Вокруг всё то же, они уже в двадцатой ложе. Сейчас бы на ложе. Я знаю – диван там точно синий, но блюз бессилен. Кошачьи глаза, не моргая, следят за искрой люстры – трамвая. Его ребро дугой под этой радугой ночной. Неспешно льётся шторы шоколад в такт шуму и шёпоту камина, весь мир вверх дном, следом за ней всё нежно тает, во сне врач за руку хватает. К ногам все розы Эквадора, весь Сахалин, только бы проснулась с ним. Коснувшись сердцем, узнал ритм, а уже утром заспешил с Набоковыми бабочек ловить. В горячую метель, в такси, ему приснится Катя и Белого снега Пальмиры. Золото, кимоно и больше ничего. Ванна готова.
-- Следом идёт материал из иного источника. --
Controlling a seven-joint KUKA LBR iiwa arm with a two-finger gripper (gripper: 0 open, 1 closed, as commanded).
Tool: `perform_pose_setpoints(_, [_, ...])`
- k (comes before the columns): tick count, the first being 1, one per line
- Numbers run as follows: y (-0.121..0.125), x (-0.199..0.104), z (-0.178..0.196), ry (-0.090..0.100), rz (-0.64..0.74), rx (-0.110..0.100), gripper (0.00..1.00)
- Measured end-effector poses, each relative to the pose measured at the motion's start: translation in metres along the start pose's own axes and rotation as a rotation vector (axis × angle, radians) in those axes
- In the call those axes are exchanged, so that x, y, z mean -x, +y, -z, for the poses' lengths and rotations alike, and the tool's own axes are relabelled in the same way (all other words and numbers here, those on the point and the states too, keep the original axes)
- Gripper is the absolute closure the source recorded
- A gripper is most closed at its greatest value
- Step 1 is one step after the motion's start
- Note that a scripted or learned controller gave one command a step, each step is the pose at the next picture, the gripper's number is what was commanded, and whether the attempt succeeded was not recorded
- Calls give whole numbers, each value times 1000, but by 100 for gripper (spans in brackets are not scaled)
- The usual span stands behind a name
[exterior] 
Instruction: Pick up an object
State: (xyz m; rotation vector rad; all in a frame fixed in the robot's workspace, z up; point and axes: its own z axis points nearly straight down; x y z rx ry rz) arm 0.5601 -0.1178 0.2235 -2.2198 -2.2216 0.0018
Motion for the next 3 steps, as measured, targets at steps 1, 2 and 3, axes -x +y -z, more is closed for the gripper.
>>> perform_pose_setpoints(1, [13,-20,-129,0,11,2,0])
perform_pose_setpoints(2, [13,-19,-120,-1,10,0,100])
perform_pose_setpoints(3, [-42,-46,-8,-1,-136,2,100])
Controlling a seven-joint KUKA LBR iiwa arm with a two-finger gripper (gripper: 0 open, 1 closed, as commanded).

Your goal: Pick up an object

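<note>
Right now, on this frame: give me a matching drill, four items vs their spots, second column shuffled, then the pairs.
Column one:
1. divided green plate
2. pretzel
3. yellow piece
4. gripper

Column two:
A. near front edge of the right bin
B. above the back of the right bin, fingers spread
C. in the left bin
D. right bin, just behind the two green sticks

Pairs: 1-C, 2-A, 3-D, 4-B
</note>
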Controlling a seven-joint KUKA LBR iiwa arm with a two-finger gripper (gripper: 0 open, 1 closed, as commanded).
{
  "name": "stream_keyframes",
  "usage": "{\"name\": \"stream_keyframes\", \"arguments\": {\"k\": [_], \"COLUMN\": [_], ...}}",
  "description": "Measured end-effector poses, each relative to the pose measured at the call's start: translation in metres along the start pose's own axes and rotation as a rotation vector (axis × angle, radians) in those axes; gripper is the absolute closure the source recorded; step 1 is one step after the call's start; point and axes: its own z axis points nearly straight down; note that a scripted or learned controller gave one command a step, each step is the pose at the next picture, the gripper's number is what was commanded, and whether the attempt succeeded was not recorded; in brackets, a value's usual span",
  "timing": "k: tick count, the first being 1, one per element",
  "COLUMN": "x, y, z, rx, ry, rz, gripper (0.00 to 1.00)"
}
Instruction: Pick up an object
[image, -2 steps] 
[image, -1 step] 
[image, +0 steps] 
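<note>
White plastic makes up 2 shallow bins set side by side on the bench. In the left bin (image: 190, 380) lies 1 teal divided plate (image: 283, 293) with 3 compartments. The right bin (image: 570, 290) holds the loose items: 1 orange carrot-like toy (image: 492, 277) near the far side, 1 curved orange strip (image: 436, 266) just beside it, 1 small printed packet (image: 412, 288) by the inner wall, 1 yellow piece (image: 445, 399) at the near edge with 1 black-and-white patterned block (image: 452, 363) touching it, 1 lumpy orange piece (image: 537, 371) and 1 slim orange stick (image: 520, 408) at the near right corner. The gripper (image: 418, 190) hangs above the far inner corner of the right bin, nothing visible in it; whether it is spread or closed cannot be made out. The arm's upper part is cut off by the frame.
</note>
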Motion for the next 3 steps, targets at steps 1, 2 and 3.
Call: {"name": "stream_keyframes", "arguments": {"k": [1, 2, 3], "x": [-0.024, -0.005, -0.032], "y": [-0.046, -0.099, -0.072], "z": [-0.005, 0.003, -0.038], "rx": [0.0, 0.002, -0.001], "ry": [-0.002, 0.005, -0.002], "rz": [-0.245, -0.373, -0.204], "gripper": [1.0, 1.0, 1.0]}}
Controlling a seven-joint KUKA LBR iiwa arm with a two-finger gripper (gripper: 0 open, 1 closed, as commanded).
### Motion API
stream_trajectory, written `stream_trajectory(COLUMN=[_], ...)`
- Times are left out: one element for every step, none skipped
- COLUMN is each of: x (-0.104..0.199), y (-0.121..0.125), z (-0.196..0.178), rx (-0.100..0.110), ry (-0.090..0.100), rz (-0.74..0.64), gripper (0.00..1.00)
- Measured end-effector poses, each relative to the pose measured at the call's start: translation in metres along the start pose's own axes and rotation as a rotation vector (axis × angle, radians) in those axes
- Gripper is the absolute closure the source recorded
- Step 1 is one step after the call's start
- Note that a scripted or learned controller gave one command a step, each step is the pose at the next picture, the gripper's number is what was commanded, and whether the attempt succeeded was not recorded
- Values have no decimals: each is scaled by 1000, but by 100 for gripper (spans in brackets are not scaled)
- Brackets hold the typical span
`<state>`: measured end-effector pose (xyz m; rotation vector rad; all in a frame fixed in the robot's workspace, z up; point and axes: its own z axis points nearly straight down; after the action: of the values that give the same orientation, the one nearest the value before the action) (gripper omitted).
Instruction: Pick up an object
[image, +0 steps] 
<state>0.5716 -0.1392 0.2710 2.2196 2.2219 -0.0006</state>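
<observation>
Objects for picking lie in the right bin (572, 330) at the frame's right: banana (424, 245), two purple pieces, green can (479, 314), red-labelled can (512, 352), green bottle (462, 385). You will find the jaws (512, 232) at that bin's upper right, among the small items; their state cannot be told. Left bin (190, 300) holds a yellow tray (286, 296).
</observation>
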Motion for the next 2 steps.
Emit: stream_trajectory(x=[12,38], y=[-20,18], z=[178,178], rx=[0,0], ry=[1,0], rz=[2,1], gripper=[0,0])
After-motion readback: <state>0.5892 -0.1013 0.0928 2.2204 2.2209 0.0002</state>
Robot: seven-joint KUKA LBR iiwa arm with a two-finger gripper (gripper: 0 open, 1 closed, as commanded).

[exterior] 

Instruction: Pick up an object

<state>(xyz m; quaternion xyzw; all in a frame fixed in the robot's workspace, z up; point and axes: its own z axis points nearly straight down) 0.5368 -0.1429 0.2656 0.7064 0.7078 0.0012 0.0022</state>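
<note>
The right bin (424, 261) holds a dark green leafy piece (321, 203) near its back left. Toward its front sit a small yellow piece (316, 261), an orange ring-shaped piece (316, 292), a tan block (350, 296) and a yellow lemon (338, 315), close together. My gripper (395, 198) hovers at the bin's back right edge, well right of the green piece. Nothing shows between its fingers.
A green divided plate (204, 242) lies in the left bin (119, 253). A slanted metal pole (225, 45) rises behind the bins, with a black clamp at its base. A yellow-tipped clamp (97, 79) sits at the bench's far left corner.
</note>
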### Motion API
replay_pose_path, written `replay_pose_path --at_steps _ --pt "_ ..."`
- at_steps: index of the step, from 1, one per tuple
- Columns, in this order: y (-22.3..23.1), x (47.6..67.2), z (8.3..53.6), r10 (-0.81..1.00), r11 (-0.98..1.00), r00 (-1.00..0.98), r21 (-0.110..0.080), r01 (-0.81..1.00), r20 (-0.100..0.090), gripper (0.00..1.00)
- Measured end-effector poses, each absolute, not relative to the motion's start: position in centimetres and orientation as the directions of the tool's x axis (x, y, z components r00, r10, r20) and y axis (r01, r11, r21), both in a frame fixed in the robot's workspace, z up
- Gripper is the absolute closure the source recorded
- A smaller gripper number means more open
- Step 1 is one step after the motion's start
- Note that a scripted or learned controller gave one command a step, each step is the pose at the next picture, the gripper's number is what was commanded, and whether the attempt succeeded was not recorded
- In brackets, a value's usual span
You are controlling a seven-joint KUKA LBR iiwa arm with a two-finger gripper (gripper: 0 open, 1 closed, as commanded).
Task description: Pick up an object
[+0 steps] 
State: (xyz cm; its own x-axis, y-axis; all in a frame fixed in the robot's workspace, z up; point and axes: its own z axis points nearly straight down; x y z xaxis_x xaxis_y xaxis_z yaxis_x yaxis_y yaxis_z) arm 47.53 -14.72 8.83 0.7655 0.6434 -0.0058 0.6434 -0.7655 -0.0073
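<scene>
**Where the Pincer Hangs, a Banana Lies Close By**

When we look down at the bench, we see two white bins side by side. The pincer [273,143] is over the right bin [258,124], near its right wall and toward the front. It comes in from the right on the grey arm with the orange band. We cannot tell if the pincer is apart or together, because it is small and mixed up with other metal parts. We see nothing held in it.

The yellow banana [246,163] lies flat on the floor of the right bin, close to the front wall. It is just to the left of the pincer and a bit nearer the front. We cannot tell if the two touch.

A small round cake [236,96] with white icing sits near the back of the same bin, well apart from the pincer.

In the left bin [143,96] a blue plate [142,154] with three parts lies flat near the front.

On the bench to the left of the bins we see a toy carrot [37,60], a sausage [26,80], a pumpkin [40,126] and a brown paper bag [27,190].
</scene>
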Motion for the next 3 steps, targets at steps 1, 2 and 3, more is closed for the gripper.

Злыми чайками год в меня летят её дневники, разбиваясь о паркет, я их сдуваю и сдаюсь. Любил, люблю и буду. Низкий голос, алый лак, длину ног, разворот, созвездие на ключице; и злость, и бледность, и строгость, и сентиментальность, надрыв и гордость, только ей можно любить его исступлённо – навсегда. Прошлое – серпантин на ёлке.
Ловлю судьбу, пишу, не нахожу. Где мне начать? В Москве, в отеле? «Посмотри на себя, грешник». Или после спектакля по Куприну? По блату пару посадили в третьем ряду. Сиди и смотри, с ним можно и в первом, и на сцене.
Уже не радует никто. Алексей едва пришёл, но им дышать дано, другие травят, она хладеет ко всему. Пантера пела мне про шип любви, дающий «Хвост лемура», но я в заброшенном саду, душа болит, палец кровит. Пришлось забрать тетради, а вазу я разбил: смертельно боюсь слёз, пусть злится и шипит. Холодная волна у ног, уже у сердца, сам коридор во льдах, и я несу тебя, но ты навзрыд. Татуированный дразнил тебя, а мстишь ты мне.
Но мне до боли знаком её сон: зеркало в бирюзе с горящей подписью-надписью: «Только для грешников». Так впусти меня, мы оба устали биться. «Take the box». Ваша любимая. И опять не угадал. К счастью, сейчас поёшь врачу.
Казалось, мы давно окончили девятый класс «В», наш географ, Валентин Валентинович, решил, что это тоже праздник, а вот кинокритик жизни, чёртов Ласт Листович, не попадается уже года три, и сколько пытался проявиться в лаборатории её души, остался с носом. Отворачиваюсь или зацелую кошачьи следы.
Сильно искушает, я поддаюсь: я полюбил Катерину ещё в школе, но остался в друзьях – дураках, и только спустя годы позволила мне поиграть, заглянуть, выучить историю, наконец. Учебник можно было выбросить в первый день, про них уже всё было ясно. И вот сейчас, перед рассветом листаю фонтан: в моих рука поклонница Набокова выросла и улетела. Мне не хватило смелости открыться ей тогда, теперь же смысла нет. Сложилось так, что учиться вместе мы дальше не смогли, и встретились лишь в двадцать. Катя поверила мне вновь, видел только я, как вся звенела и курила, пластинку заело, иглу сломало, но явился ослепительный, прекрасный, настоящий, неземной доктор, и все ушли. И я закрою тихо дверь, отдаст бокал. Обои уже экран, пещерные тени играют в кино. Бью стену – мне нельзя врываться. Знакомо и далеко.